36 Hours in Mexico City: Things to Do and See

10 am Navigate a Confusing Market

When Mexico City was still the Aztec capital of Tenochtitlan, the La Merced district on the southeastern edge of the historic center served as a dock for goods from the mainland. There’s no water there anymore, but with thousands of informal vendors and 11 or so covered markets, La Merced still feels like a port: raucous, heady and overwhelming. To avoid getting lost, the best way to visit is to grab a breakfast walking tour with Eat Like a Local, a small tour operator that directs a portion of its proceeds toward educational programming for young women in the neighborhood. The company’s flagship, four-hour walking tour ($120 per person) covers both La Merced and the Mercado Jamaica flower market, but it can organize shorter, custom tours focused on this Mexico City landmark.

1 pm Immerse yourself in arts and crafts in the historic center

Walking from La Merced to the magnificent ceremonial plaza known as the Zócalo, stop at the Cerreria de Jesús for handmade wax candles (24 pesos) and the Ex-Teresa Arte Actual (free), a museum set in a steeply sloping former convent. From there, cross the sunken ruins of the Aztec Templo Mayor (100 pesos) to the new flagship shop of FONART, the National Fund for the Development of Crafts, and around the corner, past the moving works of José Clemente Orozco at the Colegio de San Ildefonso (50 pesos), widely considered the birthplace of Mexican graffiti. Finally, see Diego Rivera’s dynamic suite of paintings – ranging from romantic depictions of Mexican folklore to cheeky jabs at capitalist excess – in the former Secretariat of Public Education, open from 2024 as the Museo Vivo del Muralismo (free).

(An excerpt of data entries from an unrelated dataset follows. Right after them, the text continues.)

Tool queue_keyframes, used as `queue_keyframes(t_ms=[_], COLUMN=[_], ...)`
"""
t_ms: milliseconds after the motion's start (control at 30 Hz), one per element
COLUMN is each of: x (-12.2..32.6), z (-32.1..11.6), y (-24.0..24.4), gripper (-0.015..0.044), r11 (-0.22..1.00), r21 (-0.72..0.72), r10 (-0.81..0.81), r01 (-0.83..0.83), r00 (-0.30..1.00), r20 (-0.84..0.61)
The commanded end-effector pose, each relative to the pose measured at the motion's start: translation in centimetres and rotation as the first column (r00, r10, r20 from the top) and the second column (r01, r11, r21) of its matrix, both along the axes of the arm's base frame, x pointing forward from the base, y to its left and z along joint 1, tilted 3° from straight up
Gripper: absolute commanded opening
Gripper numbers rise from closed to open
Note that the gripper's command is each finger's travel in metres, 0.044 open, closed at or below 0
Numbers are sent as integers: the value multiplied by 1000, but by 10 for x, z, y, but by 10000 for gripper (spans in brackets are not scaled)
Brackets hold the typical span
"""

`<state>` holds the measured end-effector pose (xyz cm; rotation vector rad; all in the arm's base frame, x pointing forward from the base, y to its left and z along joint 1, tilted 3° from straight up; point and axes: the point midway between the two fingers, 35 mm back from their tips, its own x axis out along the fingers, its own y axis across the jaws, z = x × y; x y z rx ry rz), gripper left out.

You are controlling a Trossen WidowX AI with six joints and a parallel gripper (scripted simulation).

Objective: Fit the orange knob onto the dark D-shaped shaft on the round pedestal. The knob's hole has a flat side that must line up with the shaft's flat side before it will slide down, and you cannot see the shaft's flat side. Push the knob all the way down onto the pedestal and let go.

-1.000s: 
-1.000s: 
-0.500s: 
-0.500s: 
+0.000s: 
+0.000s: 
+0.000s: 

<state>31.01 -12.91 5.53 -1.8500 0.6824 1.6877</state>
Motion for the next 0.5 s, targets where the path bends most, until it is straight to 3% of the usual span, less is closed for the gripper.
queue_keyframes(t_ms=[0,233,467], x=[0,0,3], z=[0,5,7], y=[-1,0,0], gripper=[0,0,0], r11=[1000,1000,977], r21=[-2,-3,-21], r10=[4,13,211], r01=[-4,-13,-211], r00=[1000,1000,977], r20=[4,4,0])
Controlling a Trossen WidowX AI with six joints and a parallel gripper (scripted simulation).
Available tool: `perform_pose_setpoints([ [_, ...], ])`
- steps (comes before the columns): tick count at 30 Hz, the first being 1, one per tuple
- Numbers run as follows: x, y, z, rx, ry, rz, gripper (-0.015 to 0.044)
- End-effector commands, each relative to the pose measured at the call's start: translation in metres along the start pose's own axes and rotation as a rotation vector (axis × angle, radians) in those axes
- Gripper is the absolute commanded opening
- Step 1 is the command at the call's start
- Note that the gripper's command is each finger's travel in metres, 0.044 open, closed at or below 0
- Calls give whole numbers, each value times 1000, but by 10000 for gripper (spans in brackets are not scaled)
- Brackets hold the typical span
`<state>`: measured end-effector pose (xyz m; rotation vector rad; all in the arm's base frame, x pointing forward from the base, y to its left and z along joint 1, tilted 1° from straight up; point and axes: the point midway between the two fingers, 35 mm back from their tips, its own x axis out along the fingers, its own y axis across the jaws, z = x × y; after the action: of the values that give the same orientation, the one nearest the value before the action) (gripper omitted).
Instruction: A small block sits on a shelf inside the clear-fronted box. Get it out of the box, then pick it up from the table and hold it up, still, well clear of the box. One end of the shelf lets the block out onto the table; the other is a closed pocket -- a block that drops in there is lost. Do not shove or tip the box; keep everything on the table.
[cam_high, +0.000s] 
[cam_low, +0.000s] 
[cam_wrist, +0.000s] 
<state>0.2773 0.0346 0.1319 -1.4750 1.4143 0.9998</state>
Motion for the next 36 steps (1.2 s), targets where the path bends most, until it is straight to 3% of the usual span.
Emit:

4:30 pm Enjoy Cocktails with a View

Opened in April 2025, Restaurant Charco, on the rooftop of the new, child-friendly Museo del Cacao and Chocolate, overlooks the domes and buttresses of the Metropolitan Cathedral. Charco’s kitchen, helmed by Chilean chef Ricardo Verdejo, produces an inventive, seafood-heavy menu with a strong program of cocktails, mezcals and natural wines (cocktails from 190 pesos, about 1,500 pesos for two people, without drinks). On a clear day – admittedly few and far between – the twin volcanic peaks of Popocatépetl and Iztaçihuatl may be visible on the horizon, but the sunsets are spectacular in any season. For a low-key drink with a bit of history, try one of the neighborhood’s classic cantinas like El Gallo de Oro (beers from 65 pesos), open since 1874 with decor that’s practically unchanged since the 1970s.

at 7 pm Enjoy Rare Mezcals

In 2022, after nearly six years of collecting rare agave distillates throughout Mexico, food writer Natalia de la Rosa and photographer Jason Thomas Fritz opened Ahuhuete, one of the city’s best tasting rooms, in the historic center. Receiving six visitors at a time, the owners pour a diverse range of high-quality spirits purchased from producers in remote villages ranging from the highlands of Sonora to the tropical hills of Guerrero and the volcanic valleys of Michoacán. The two-hour tasting, $90, includes at least six bars of mezcal that offers an incomparable picture of Mexico’s cultural and ecological diversity. For a more self-guided experience, Bosphoro, also in the Centro neighborhood, remains the city’s standard-bearer for agave spirit and experimental music—still sexy and surprising (an ounce pour from 80 pesos) more than 15 years after opening.

10 pm enjoy a late night snack

In Mexico City, where lunch lasts until evening, late-night provisions, often served under a halo of fluorescent lights and smoke, form a common replacement for dinner. Options abound. Café La Pagoda, one of the historic center’s iconic cafés de chinos – coffee shops opened by Chinese immigrants in the early 1930s – serves enchiladas (149 pesos) and chilaquiles (94 pesos) 24 hours a day. The same pungent schedule is laid out at Caldos de Galina Luis in La Roma, known for its hot bowls of chicken soup (from 65 pesos). Is. In the Narvarte neighborhood, Tacos Tony sells fragrant tacos de suadero (32 pesos), a block away from El Villacito, a mechanic shop by day and taqueria by night, serving Pastor’s Marble Petals (27 pesos) until 5 a.m.